Compressed sensing/constrained reconstruction methods have been successfully applied to myocardial perfusion imaging for improving in-plane resolution and improving slice coverage without losing temporal resolution.
Two convolutional neural networks (CNNs) were trained separately on real and imaginary parts of the complex image data. Each CNN was 48 layers deep. Each convolutional layer (with 64 3x3 filters) was followed by a batch normalization layer [6] that was followed by a rectified linear unit layer [7], all repeating in that order. We used drop-out regularization to prevent overfitting to the training data [8]. Images from undersampled k-t space data after STCR were input to the network. The network was trained to learn the residual STCR artifacts obtained by subtracting ground-truth reconstructions from STCR images. Figure 1 shows an illustration of the proposed residual artifact learning framework.

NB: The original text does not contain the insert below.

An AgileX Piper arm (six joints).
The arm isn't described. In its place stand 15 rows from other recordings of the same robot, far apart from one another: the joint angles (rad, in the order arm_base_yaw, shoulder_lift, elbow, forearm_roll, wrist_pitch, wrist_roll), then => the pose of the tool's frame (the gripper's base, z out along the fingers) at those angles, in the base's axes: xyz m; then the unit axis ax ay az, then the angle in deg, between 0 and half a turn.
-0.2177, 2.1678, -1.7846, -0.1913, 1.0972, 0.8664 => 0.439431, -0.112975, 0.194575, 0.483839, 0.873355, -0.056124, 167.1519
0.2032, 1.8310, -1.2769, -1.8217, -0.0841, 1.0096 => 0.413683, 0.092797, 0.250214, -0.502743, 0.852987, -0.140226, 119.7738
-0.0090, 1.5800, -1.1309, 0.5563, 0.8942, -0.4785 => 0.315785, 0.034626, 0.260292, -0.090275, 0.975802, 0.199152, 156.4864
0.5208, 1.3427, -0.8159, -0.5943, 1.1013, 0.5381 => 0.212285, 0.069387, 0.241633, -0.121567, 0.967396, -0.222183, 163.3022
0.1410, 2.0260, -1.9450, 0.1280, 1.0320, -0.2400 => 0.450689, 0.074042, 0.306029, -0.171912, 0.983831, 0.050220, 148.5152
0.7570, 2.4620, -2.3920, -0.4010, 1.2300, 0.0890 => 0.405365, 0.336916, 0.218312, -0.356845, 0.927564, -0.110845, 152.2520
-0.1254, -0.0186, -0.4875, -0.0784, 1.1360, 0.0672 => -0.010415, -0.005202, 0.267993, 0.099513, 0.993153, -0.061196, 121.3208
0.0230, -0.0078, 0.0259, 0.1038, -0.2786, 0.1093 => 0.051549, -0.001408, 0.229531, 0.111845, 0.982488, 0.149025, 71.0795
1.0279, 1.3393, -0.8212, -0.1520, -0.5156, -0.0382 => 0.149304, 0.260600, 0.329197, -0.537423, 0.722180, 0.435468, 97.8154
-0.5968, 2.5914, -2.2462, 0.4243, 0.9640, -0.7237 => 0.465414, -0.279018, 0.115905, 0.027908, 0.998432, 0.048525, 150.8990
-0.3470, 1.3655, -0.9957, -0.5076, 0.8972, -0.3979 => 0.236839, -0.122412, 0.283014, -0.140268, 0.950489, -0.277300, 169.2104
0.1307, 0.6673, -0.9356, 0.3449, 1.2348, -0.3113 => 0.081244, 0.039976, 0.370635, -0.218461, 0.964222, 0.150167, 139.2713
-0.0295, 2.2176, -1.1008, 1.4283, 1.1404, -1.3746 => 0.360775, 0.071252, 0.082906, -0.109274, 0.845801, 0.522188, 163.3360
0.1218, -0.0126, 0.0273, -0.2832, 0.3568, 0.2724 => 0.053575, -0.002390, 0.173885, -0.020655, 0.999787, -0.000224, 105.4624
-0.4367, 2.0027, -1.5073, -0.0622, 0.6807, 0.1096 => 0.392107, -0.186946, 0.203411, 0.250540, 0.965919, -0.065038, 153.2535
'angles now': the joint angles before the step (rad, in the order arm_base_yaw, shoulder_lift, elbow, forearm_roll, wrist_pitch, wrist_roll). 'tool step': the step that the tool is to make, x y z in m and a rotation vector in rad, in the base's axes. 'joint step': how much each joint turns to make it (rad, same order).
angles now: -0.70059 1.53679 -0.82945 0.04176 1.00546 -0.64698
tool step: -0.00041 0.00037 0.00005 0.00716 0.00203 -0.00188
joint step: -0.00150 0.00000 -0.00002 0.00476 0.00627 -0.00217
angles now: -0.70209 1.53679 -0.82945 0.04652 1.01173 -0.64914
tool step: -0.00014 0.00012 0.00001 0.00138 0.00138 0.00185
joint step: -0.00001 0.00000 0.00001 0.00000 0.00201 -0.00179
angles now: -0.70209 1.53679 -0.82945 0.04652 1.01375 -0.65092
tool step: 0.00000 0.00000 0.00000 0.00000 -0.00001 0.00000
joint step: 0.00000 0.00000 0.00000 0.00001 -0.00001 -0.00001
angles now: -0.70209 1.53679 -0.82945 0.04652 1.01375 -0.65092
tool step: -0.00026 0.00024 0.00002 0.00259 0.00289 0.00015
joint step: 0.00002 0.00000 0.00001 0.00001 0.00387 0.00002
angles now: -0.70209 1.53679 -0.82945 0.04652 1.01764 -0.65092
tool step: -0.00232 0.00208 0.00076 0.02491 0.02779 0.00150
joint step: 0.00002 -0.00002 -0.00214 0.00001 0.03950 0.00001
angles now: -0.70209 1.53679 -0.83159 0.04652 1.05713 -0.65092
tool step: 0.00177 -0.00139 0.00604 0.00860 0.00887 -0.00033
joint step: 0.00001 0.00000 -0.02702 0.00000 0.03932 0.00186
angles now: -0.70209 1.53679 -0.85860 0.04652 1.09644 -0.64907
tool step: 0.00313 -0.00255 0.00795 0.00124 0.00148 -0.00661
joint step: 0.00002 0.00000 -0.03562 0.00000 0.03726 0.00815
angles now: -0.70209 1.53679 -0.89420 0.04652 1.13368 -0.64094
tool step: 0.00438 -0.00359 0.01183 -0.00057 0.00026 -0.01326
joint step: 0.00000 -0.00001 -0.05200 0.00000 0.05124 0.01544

We tested the above artifact learning (AL) framework on gated Cartesian [9] and ungated radial data [10] using separate training networks. STCR was done for each coil separately [1] for the Cartesian data. Joint multi-coil STCR reconstructions [11] were done for the radial data. ‘Truth’ images were obtained from (i) Inverse Fourier Transform reconstructions of fully sampled k-t space data for the Cartesian acquisitions and (ii) from 24-ray STCR for the radial acquisitions. STCR reconstructions from 21 phase encodes (R=4.5 with variable density undersampling for Cartesian data) and 8 radial rays were used as inputs to the training networks. All of the perfusion data were acquired on a Siemens 3T scanner. For the Cartesian acquisitions TR ranged from 140–175 ms, TE ranged from 0.98–1.36 ms, and slice thickness ranged from 7–8 mm [9]. All of the radial data with the golden ratio based angular spacing were acquired with identical scan parameters [10], TR=2.2 msec, TE=1.2 msec, slice thickness=8 mm. 40 x 40 spatial patches were extracted and training was done for 50 epochs on a system with two NVIDIA K80 GPUs which took ~48 hours. A total of 256 perfusion datasets (including slices, coils and stress and rest injections) from six patients were used for training the Cartesian network. For training the radial network 160 perfusion datasets from 10 patients were used. Datasets from two patients that were not used in training the CNNs were used for testing.